Could you copy every line of the data that contains "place"?

--- RECORDS PROVIDED Enclosed Below ---

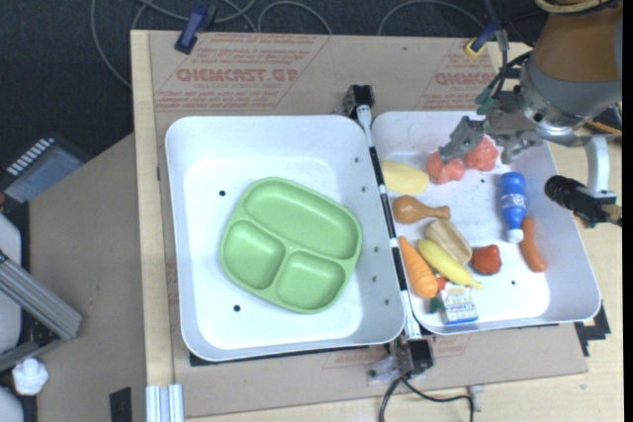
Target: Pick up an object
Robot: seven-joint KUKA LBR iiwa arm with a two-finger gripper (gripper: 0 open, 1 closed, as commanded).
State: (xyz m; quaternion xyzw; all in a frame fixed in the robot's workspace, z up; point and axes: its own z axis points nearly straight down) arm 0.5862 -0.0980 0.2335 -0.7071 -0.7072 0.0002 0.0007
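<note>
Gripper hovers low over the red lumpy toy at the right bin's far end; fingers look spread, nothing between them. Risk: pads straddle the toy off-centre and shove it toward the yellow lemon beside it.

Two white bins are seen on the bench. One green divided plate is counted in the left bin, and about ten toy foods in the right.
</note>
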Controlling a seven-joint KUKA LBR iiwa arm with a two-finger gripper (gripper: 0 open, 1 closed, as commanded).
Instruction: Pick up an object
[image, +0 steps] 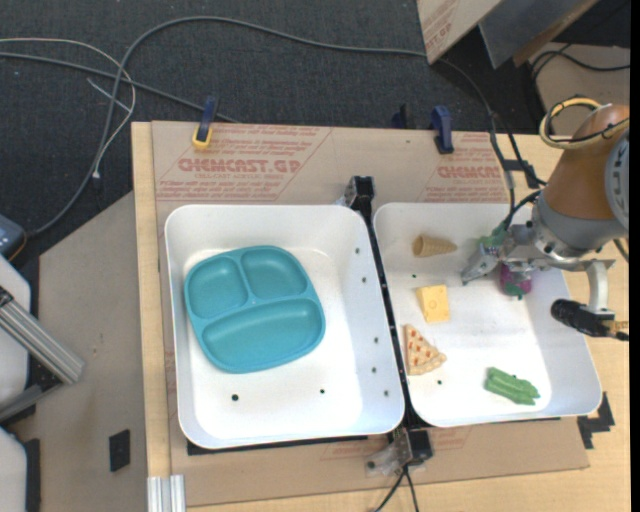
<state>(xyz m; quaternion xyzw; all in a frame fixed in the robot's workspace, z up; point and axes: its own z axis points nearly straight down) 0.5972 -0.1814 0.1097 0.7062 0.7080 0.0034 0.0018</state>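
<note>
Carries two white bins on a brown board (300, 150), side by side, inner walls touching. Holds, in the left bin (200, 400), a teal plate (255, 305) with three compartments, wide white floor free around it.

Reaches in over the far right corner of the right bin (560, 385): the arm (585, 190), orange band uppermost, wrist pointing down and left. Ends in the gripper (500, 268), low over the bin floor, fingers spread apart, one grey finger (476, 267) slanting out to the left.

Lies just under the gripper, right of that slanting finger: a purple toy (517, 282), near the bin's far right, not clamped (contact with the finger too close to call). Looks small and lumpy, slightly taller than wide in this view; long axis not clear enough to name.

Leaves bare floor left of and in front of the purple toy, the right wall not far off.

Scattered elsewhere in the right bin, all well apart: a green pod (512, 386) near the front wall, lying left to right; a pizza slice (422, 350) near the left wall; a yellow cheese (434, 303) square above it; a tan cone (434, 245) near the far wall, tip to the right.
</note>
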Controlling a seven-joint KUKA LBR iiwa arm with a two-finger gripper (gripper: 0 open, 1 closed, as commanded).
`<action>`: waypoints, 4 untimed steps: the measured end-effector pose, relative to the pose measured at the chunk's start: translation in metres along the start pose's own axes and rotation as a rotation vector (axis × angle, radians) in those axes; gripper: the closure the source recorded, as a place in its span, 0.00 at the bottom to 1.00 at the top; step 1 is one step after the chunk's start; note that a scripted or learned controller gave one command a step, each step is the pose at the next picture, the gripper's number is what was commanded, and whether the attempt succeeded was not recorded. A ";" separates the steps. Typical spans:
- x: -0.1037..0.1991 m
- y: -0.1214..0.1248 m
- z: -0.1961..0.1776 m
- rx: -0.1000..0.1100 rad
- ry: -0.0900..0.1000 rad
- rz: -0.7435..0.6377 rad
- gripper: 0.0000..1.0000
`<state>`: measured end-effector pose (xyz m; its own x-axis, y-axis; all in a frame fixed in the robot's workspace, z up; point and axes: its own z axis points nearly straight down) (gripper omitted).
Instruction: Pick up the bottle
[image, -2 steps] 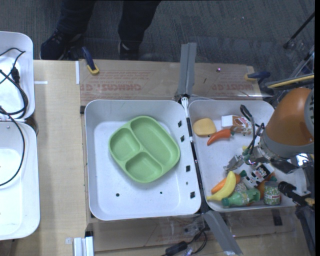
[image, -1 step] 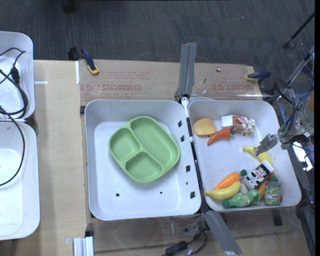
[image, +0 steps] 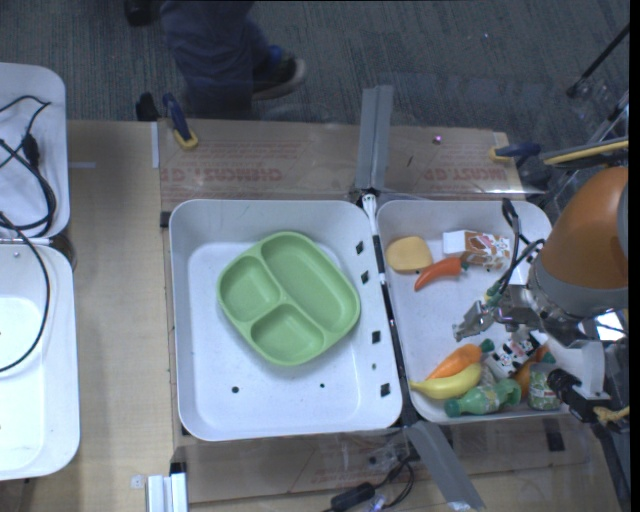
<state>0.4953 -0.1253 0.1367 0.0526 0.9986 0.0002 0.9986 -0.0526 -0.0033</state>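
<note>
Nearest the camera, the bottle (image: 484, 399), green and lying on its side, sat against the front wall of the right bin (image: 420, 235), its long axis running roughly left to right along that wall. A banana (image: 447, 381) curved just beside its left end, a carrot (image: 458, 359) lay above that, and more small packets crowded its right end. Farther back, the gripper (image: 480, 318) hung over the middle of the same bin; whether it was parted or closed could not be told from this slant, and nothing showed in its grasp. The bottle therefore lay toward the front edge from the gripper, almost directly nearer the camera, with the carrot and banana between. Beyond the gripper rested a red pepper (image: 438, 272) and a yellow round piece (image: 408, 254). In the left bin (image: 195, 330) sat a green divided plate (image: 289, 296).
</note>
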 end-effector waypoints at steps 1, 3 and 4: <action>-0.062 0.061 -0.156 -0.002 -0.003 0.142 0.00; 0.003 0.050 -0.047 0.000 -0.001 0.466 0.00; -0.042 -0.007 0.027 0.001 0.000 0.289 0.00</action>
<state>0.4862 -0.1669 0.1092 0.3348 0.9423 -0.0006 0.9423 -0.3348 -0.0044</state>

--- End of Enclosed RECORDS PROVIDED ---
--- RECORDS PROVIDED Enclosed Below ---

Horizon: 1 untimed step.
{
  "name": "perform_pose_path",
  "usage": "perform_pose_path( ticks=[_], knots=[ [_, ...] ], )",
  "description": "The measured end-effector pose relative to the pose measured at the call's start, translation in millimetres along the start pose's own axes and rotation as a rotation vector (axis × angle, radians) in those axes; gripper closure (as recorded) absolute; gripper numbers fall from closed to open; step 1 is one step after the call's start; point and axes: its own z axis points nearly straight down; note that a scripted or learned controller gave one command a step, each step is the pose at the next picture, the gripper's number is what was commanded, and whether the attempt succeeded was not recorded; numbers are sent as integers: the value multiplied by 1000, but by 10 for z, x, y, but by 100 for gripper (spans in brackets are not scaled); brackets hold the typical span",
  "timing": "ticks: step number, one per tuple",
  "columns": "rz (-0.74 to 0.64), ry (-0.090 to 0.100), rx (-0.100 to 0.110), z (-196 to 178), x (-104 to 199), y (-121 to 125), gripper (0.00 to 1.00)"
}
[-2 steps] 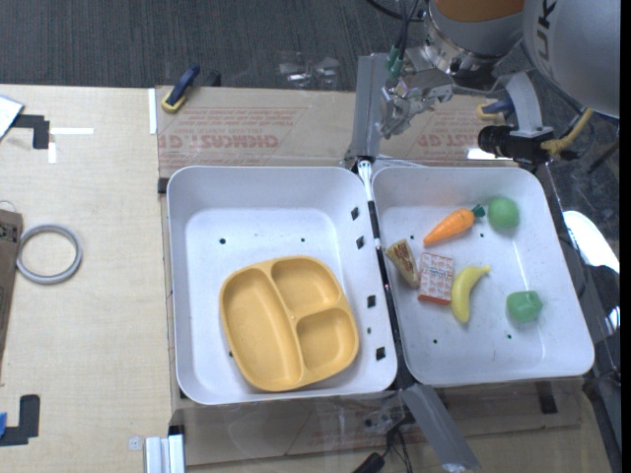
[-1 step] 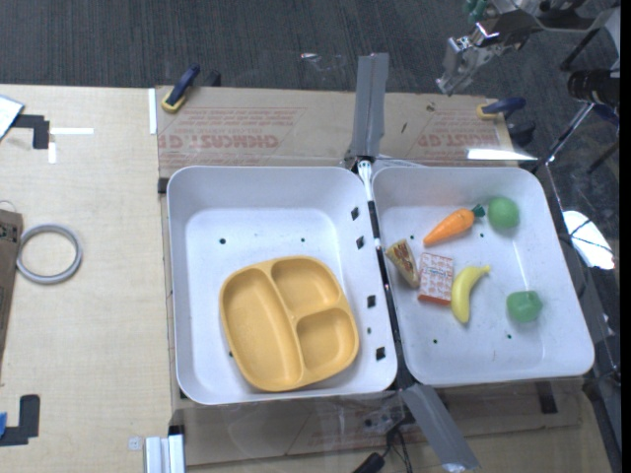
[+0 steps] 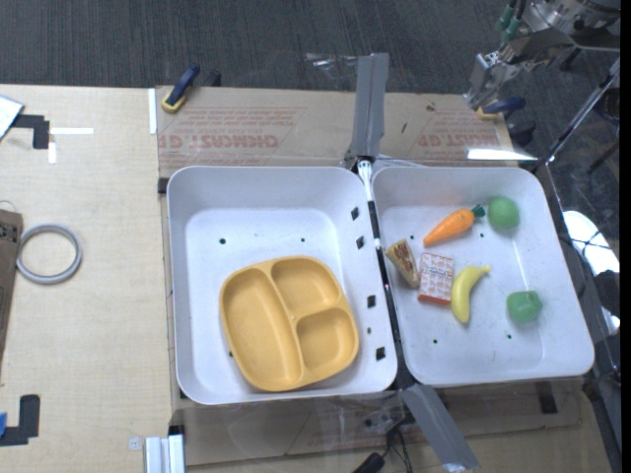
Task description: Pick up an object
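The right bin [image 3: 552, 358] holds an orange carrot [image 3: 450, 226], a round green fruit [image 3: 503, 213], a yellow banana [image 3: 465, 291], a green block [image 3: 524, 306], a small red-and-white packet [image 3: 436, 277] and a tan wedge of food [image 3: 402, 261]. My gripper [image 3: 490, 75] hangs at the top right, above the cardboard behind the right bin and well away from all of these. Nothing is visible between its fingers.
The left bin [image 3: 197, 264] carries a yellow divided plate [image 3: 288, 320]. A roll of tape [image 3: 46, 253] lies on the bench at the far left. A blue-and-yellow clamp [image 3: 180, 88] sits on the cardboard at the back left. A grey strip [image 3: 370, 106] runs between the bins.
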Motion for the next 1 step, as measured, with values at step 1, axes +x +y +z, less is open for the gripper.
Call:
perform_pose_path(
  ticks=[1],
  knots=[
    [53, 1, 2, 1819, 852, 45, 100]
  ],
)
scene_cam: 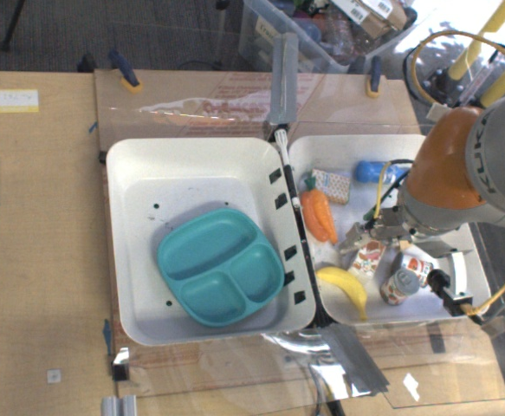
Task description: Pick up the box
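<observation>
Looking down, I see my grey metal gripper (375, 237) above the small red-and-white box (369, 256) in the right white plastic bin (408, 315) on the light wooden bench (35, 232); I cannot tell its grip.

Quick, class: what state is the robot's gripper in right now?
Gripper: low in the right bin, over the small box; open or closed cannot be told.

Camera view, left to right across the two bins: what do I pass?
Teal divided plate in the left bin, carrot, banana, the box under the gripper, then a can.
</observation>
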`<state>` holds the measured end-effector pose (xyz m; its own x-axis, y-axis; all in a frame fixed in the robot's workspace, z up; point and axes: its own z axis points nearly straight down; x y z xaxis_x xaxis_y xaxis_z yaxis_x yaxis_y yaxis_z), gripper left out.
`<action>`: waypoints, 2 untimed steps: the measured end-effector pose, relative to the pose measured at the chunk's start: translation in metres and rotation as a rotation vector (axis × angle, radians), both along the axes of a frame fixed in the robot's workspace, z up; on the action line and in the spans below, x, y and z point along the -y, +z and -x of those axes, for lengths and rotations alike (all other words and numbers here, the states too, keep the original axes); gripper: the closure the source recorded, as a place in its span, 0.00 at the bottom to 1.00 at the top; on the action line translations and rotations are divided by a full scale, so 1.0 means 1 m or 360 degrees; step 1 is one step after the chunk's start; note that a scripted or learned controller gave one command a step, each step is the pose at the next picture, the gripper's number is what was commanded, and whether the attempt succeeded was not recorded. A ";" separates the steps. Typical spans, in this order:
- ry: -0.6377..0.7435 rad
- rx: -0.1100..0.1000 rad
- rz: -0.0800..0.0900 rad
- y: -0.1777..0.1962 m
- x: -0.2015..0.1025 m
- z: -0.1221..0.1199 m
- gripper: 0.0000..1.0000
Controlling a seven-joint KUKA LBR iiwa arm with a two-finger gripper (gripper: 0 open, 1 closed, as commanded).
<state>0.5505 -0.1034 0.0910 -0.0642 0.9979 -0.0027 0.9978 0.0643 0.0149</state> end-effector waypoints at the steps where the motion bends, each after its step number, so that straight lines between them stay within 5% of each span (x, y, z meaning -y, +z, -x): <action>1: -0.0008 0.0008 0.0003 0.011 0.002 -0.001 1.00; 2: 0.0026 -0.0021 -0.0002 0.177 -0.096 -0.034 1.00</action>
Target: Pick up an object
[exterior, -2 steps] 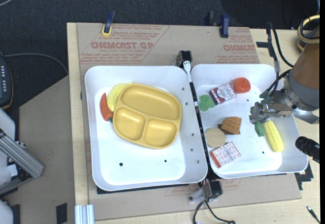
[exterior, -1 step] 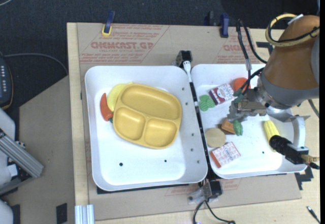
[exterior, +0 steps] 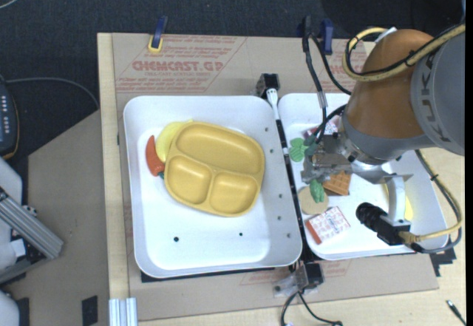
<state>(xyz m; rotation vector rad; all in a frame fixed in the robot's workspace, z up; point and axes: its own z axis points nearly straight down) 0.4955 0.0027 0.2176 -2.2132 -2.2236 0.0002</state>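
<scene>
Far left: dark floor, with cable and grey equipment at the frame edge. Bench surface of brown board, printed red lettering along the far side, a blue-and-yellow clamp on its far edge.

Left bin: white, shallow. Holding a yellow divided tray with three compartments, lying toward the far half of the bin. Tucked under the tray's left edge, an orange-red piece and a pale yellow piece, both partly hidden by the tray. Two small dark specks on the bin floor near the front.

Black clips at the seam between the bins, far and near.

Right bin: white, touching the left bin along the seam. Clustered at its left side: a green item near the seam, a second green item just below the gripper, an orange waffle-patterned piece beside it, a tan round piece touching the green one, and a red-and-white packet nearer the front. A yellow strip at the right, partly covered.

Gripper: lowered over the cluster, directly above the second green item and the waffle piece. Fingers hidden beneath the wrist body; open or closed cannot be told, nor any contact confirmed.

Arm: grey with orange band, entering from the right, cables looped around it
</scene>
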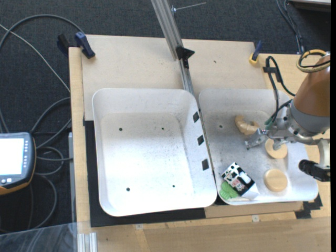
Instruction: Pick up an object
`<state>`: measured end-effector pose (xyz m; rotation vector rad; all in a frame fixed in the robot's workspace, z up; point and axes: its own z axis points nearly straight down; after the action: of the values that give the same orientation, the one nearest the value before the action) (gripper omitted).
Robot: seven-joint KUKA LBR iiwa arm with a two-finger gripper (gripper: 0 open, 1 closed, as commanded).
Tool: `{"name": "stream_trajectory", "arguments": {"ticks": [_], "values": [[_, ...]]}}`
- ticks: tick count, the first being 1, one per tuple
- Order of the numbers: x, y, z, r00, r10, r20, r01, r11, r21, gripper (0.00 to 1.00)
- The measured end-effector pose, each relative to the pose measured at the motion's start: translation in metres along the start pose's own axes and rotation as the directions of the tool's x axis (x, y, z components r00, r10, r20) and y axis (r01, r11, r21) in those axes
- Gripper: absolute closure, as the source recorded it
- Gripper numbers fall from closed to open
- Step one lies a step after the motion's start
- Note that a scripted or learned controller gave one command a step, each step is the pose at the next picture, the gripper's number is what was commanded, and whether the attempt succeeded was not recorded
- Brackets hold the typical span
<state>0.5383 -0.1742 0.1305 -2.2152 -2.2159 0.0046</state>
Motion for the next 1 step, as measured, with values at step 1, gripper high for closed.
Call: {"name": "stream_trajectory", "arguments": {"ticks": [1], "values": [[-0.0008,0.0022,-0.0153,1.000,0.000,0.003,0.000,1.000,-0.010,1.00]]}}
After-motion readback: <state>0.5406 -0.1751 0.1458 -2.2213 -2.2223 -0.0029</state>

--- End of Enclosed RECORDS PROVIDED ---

- _EXPECTED ANSWER_
`<action>`: waypoints, 4 untimed steps: the measured end-effector pose, relative to the pose measured at the chunk's start: translation in metres along the start pose's own axes and rotation as a rotation vector (axis × angle, radians) in those axes; gripper: the closure the source recorded, as a place in its span, 0.00 at the bottom to 1.00 at the top; step 1 is one step after the chunk's start; note that a scripted or learned controller gave one command a step, each step is the pose at the next picture, the gripper's number is what was commanded, and whether the attempt succeeded was not recorded. A ";" separates the steps. Typical spans:
`<action>`: waypoints, 2 untimed steps: the measured end-effector pose, relative to the pose measured at the chunk's start: translation in metres and rotation as a rotation vector (axis × angle, radians), both along the axes of a frame fixed in the robot's workspace, z up; on the action line and in the spans below, x, y and z point along the -y, +z and -x of those axes, for lengths and rotations alike (all other words and numbers here, the states too, keep the original axes); gripper: the closure the source recorded, as a place in its span, 0.00 at the bottom to 1.00 at the top; on the action line translations and rotations are divided by a full scale, so 1.0 means 1 m or 360 degrees; step 1 is one step after the chunk's start; note that a scripted or learned controller gave one command a step, each step is the pose at the next picture, the gripper's number is what was commanded, and whether the attempt succeeded was not recorded. A ";" separates the steps. Typical spans, in this order:

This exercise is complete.